• **REQUIRED WORK**
Please print every line of the material below exactly.

• **RECORDS FOR THIS TASK**
---
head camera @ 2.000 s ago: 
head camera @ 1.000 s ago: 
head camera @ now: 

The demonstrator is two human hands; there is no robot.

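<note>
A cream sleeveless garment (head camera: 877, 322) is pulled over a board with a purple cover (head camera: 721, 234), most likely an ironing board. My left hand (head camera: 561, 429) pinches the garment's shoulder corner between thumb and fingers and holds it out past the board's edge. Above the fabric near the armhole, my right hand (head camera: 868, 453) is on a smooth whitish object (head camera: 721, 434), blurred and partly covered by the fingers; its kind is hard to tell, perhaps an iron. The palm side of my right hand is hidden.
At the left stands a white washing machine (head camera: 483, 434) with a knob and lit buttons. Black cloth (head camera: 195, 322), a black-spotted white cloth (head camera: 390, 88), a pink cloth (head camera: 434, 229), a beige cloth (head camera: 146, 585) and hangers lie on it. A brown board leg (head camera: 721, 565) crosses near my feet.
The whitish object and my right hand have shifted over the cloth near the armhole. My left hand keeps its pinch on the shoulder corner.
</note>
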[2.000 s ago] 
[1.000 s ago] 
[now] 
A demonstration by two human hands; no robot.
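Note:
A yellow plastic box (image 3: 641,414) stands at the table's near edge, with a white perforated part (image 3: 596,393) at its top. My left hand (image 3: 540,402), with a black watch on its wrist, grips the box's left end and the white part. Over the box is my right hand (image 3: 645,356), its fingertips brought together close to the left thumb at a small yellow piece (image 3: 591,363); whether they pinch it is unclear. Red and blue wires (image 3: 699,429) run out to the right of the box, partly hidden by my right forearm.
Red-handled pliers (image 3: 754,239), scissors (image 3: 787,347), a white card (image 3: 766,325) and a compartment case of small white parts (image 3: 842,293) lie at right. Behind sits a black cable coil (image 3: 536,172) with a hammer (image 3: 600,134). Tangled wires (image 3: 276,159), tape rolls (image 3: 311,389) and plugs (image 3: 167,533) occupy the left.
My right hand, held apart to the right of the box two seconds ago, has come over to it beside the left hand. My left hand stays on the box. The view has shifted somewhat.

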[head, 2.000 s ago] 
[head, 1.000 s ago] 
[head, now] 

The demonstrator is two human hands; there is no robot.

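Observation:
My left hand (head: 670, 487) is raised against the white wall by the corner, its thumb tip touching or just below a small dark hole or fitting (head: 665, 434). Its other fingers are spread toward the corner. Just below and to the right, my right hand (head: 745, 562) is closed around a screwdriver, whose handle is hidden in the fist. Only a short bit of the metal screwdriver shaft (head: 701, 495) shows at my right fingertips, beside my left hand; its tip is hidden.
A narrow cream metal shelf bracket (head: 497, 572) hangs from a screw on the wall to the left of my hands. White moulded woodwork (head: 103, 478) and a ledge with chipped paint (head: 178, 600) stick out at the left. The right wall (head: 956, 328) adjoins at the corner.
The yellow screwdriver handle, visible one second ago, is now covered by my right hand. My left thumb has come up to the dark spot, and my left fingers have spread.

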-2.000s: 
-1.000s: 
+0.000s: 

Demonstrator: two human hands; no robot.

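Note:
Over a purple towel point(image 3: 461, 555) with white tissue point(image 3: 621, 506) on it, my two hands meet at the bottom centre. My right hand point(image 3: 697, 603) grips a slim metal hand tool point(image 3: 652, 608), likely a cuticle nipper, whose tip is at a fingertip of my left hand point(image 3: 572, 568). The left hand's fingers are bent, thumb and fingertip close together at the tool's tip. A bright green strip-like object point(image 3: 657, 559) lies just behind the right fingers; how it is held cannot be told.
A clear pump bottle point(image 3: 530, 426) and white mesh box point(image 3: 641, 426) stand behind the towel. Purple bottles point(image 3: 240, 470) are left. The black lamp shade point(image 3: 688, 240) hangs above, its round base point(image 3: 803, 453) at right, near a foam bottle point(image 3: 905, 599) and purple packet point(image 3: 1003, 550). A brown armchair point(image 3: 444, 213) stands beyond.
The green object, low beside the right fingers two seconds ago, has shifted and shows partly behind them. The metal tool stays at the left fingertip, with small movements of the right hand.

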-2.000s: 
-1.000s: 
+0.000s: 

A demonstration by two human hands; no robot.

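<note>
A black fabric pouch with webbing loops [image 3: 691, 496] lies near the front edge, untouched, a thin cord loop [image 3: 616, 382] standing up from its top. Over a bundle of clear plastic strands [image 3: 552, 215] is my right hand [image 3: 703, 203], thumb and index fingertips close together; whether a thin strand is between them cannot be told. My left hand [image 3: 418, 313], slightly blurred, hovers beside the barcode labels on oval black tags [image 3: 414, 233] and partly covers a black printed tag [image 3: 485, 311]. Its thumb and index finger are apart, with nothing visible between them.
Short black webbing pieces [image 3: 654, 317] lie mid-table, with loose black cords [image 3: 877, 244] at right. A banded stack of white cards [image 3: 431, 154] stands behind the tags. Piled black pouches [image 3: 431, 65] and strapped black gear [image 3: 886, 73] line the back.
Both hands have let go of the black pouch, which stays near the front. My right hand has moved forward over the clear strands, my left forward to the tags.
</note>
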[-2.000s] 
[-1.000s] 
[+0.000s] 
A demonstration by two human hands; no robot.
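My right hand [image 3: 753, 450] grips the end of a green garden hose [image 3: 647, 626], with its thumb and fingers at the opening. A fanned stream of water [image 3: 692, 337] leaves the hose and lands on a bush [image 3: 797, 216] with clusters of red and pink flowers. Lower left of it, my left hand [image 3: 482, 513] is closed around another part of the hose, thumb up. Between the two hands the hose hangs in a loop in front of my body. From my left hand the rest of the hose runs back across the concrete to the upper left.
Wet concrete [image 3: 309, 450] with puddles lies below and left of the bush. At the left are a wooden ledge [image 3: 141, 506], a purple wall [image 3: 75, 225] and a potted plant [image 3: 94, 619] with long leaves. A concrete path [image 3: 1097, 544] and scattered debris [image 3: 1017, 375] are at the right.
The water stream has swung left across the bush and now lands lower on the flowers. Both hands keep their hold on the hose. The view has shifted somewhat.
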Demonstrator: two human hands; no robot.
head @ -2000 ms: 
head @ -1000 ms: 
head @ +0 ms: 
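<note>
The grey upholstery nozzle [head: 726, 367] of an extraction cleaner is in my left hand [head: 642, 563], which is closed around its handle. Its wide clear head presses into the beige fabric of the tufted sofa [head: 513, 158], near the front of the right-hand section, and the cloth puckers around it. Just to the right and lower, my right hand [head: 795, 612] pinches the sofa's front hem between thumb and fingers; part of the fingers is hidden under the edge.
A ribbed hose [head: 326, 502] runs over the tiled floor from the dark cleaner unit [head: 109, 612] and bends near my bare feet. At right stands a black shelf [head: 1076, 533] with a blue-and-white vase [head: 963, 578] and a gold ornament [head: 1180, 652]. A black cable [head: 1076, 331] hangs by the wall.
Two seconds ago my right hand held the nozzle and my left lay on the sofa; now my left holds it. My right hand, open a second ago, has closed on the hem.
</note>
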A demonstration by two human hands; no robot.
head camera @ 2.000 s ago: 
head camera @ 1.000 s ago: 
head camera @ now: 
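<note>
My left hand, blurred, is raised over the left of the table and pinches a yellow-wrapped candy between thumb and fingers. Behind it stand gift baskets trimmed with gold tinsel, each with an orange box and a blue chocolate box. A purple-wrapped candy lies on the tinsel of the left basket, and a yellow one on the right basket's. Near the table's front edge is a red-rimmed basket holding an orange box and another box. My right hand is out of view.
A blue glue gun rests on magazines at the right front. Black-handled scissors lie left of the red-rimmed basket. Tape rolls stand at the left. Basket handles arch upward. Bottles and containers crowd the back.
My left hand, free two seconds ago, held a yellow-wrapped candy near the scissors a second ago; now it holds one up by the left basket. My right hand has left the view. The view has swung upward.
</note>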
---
• **RESULT OF THE TASK**
head camera @ 2.000 s ago: 
head camera @ 1.000 s ago: 
head camera @ now: 

The demonstrator is two human hands; there is no robot.

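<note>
A cream sleeveless garment (head camera: 877, 322) is pulled over a board with a purple cover (head camera: 721, 234), most likely an ironing board. My left hand (head camera: 561, 429) pinches the garment's shoulder corner between thumb and fingers and holds it out past the board's edge. Above the fabric near the armhole, my right hand (head camera: 868, 453) is on a smooth whitish object (head camera: 721, 434), blurred and partly covered by the fingers; its kind is hard to tell, perhaps an iron. The palm side of my right hand is hidden.
At the left stands a white washing machine (head camera: 483, 434) with a knob and lit buttons. Black cloth (head camera: 195, 322), a black-spotted white cloth (head camera: 390, 88), a pink cloth (head camera: 434, 229), a beige cloth (head camera: 146, 585) and hangers lie on it. A brown board leg (head camera: 721, 565) crosses near my feet.
The whitish object and my right hand have shifted over the cloth near the armhole. My left hand keeps its pinch on the shoulder corner.
</note>
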[2.000 s ago] 
[1.000 s ago] 
[now] 
A demonstration by two human hands; no robot.
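Note:
A yellow plastic box (image 3: 641,414) stands at the table's near edge, with a white perforated part (image 3: 596,393) at its top. My left hand (image 3: 540,402), with a black watch on its wrist, grips the box's left end and the white part. Over the box is my right hand (image 3: 645,356), its fingertips brought together close to the left thumb at a small yellow piece (image 3: 591,363); whether they pinch it is unclear. Red and blue wires (image 3: 699,429) run out to the right of the box, partly hidden by my right forearm.
Red-handled pliers (image 3: 754,239), scissors (image 3: 787,347), a white card (image 3: 766,325) and a compartment case of small white parts (image 3: 842,293) lie at right. Behind sits a black cable coil (image 3: 536,172) with a hammer (image 3: 600,134). Tangled wires (image 3: 276,159), tape rolls (image 3: 311,389) and plugs (image 3: 167,533) occupy the left.
My right hand, held apart to the right of the box two seconds ago, has come over to it beside the left hand. My left hand stays on the box. The view has shifted somewhat.
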
[head, 2.000 s ago] 
[head, 1.000 s ago] 
[head, now] 

The demonstrator is two human hands; there is no robot.

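Observation:
My left hand (head: 670, 487) is raised against the white wall by the corner, its thumb tip touching or just below a small dark hole or fitting (head: 665, 434). Its other fingers are spread toward the corner. Just below and to the right, my right hand (head: 745, 562) is closed around a screwdriver, whose handle is hidden in the fist. Only a short bit of the metal screwdriver shaft (head: 701, 495) shows at my right fingertips, beside my left hand; its tip is hidden.
A narrow cream metal shelf bracket (head: 497, 572) hangs from a screw on the wall to the left of my hands. White moulded woodwork (head: 103, 478) and a ledge with chipped paint (head: 178, 600) stick out at the left. The right wall (head: 956, 328) adjoins at the corner.
The yellow screwdriver handle, visible one second ago, is now covered by my right hand. My left thumb has come up to the dark spot, and my left fingers have spread.
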
-2.000s: 
-1.000s: 
+0.000s: 

Demonstrator: two human hands; no robot.

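Note:
Over a purple towel point(image 3: 461, 555) with white tissue point(image 3: 621, 506) on it, my two hands meet at the bottom centre. My right hand point(image 3: 697, 603) grips a slim metal hand tool point(image 3: 652, 608), likely a cuticle nipper, whose tip is at a fingertip of my left hand point(image 3: 572, 568). The left hand's fingers are bent, thumb and fingertip close together at the tool's tip. A bright green strip-like object point(image 3: 657, 559) lies just behind the right fingers; how it is held cannot be told.
A clear pump bottle point(image 3: 530, 426) and white mesh box point(image 3: 641, 426) stand behind the towel. Purple bottles point(image 3: 240, 470) are left. The black lamp shade point(image 3: 688, 240) hangs above, its round base point(image 3: 803, 453) at right, near a foam bottle point(image 3: 905, 599) and purple packet point(image 3: 1003, 550). A brown armchair point(image 3: 444, 213) stands beyond.
The green object, low beside the right fingers two seconds ago, has shifted and shows partly behind them. The metal tool stays at the left fingertip, with small movements of the right hand.
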
-2.000s: 
-1.000s: 
+0.000s: 

A demonstration by two human hands; no robot.

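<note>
A black fabric pouch with webbing loops [image 3: 691, 496] lies near the front edge, untouched, a thin cord loop [image 3: 616, 382] standing up from its top. Over a bundle of clear plastic strands [image 3: 552, 215] is my right hand [image 3: 703, 203], thumb and index fingertips close together; whether a thin strand is between them cannot be told. My left hand [image 3: 418, 313], slightly blurred, hovers beside the barcode labels on oval black tags [image 3: 414, 233] and partly covers a black printed tag [image 3: 485, 311]. Its thumb and index finger are apart, with nothing visible between them.
Short black webbing pieces [image 3: 654, 317] lie mid-table, with loose black cords [image 3: 877, 244] at right. A banded stack of white cards [image 3: 431, 154] stands behind the tags. Piled black pouches [image 3: 431, 65] and strapped black gear [image 3: 886, 73] line the back.
Both hands have let go of the black pouch, which stays near the front. My right hand has moved forward over the clear strands, my left forward to the tags.
</note>
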[-2.000s] 
[-1.000s] 
[+0.000s] 
A demonstration by two human hands; no robot.
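My right hand [image 3: 753, 450] grips the end of a green garden hose [image 3: 647, 626], with its thumb and fingers at the opening. A fanned stream of water [image 3: 692, 337] leaves the hose and lands on a bush [image 3: 797, 216] with clusters of red and pink flowers. Lower left of it, my left hand [image 3: 482, 513] is closed around another part of the hose, thumb up. Between the two hands the hose hangs in a loop in front of my body. From my left hand the rest of the hose runs back across the concrete to the upper left.
Wet concrete [image 3: 309, 450] with puddles lies below and left of the bush. At the left are a wooden ledge [image 3: 141, 506], a purple wall [image 3: 75, 225] and a potted plant [image 3: 94, 619] with long leaves. A concrete path [image 3: 1097, 544] and scattered debris [image 3: 1017, 375] are at the right.
The water stream has swung left across the bush and now lands lower on the flowers. Both hands keep their hold on the hose. The view has shifted somewhat.
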Demonstrator: two human hands; no robot.
head @ -2000 ms: 
head @ -1000 ms: 
head @ +0 ms: 
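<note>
The grey upholstery nozzle [head: 726, 367] of an extraction cleaner is in my left hand [head: 642, 563], which is closed around its handle. Its wide clear head presses into the beige fabric of the tufted sofa [head: 513, 158], near the front of the right-hand section, and the cloth puckers around it. Just to the right and lower, my right hand [head: 795, 612] pinches the sofa's front hem between thumb and fingers; part of the fingers is hidden under the edge.
A ribbed hose [head: 326, 502] runs over the tiled floor from the dark cleaner unit [head: 109, 612] and bends near my bare feet. At right stands a black shelf [head: 1076, 533] with a blue-and-white vase [head: 963, 578] and a gold ornament [head: 1180, 652]. A black cable [head: 1076, 331] hangs by the wall.
Two seconds ago my right hand held the nozzle and my left lay on the sofa; now my left holds it. My right hand, open a second ago, has closed on the hem.
</note>
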A demonstration by two human hands; no robot.
head camera @ 2.000 s ago: 
head camera @ 1.000 s ago: 
head camera @ now: 
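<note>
My left hand, blurred, is raised over the left of the table and pinches a yellow-wrapped candy between thumb and fingers. Behind it stand gift baskets trimmed with gold tinsel, each with an orange box and a blue chocolate box. A purple-wrapped candy lies on the tinsel of the left basket, and a yellow one on the right basket's. Near the table's front edge is a red-rimmed basket holding an orange box and another box. My right hand is out of view.
A blue glue gun rests on magazines at the right front. Black-handled scissors lie left of the red-rimmed basket. Tape rolls stand at the left. Basket handles arch upward. Bottles and containers crowd the back.
My left hand, free two seconds ago, held a yellow-wrapped candy near the scissors a second ago; now it holds one up by the left basket. My right hand has left the view. The view has swung upward.
</note>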

There's nothing left to add to the output.